Nobody is more disproportionately susceptible to automation, however, than working men, at least demographically. Again, this mostly has to do with the types of jobs men are more likely to do: Men hold about 70 percent of production jobs, 80 percent of transportation jobs, and more than 90 percent of construction jobs, three of the six most-likely-to-be-automated fields. This is exacerbated by the fact that the opposite is true for women, who tend over-index in fields that are also safer from automation, for example healthcare, personal care, and education.

Of course, automation isn’t a net-negative, Brookings finds, for a few key reasons. Automation increases demand, for one, which creates more demand for labor elsewhere. Self-driving trucks will put truck drivers out of work, for example, but by drastically reducing shipping costs it will make it cheaper for manufacturers to simply make more stuff, offsetting some of the job loss.

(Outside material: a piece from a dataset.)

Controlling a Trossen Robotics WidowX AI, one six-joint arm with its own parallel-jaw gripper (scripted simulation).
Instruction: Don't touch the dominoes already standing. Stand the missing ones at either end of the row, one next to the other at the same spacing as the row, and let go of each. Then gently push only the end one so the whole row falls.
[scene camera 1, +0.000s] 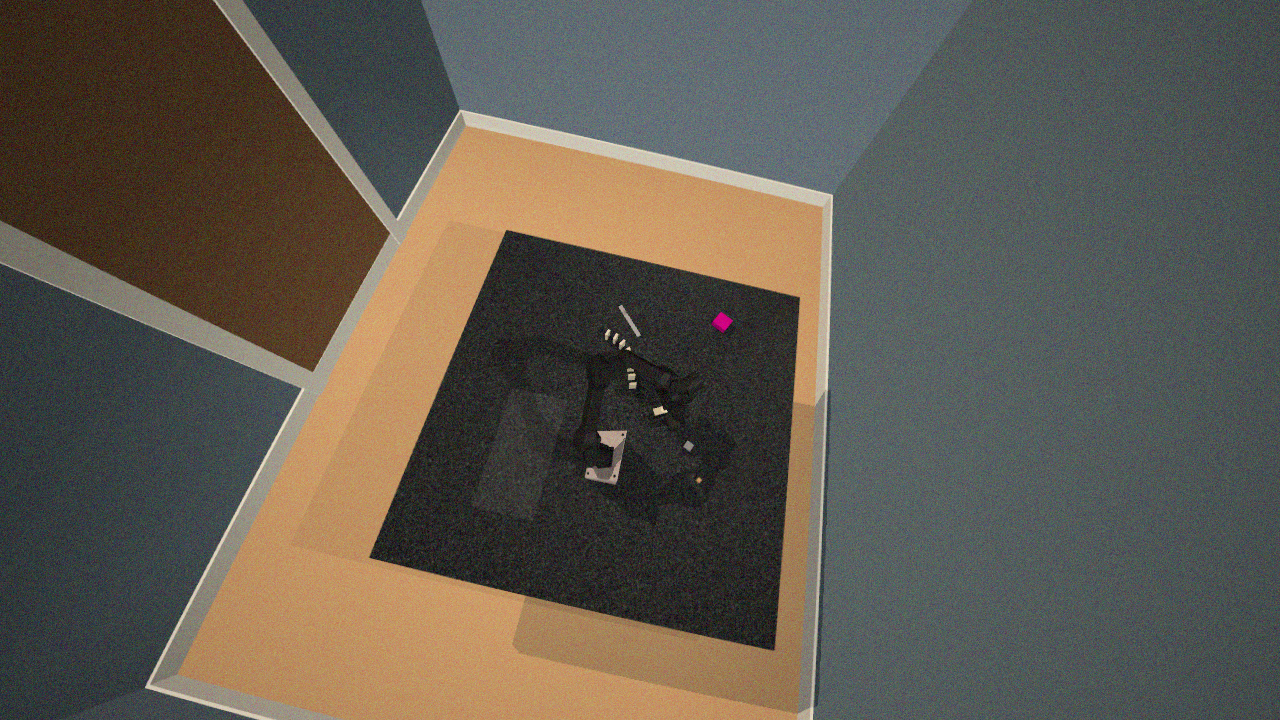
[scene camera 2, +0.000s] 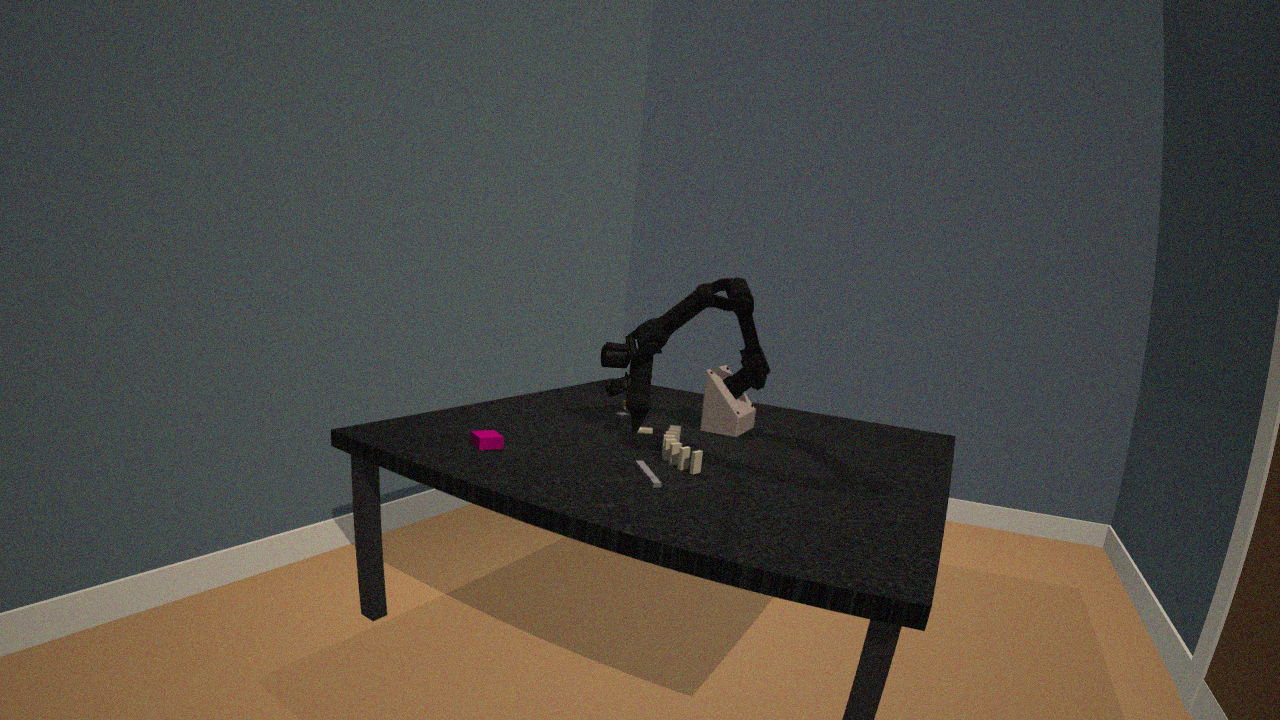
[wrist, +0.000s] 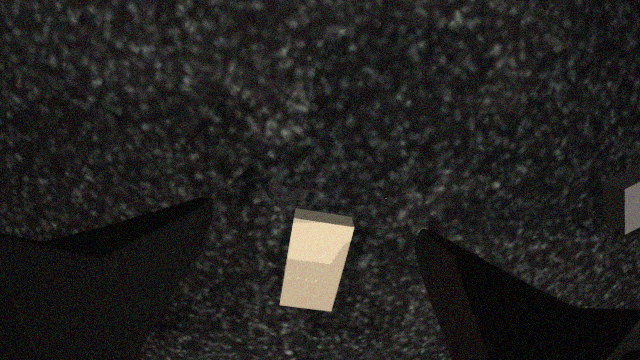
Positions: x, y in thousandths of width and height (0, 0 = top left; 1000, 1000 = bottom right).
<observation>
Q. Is the gripper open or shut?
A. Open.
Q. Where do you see a cream domino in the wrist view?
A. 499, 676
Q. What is the gripper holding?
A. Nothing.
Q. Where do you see the gripper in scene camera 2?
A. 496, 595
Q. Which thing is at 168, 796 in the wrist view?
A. The gripper.
</observation>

To ensure that society experiences the fruits of automation, Brookings recommends a host of policies, mostly having to do with education, re-training, and local grants to mitigate the impact in regions that are particularly vulnerable to closures having an outsize impact on employment. The authors also propose something not unlike a universal basic income, what they call a “universal adjustment benefit.” The perks in this UAB would essentially be threefold: expanded access to career counseling, job re-training, and targeted income support, for example moving support for people who are willing to re-locate to change jobs.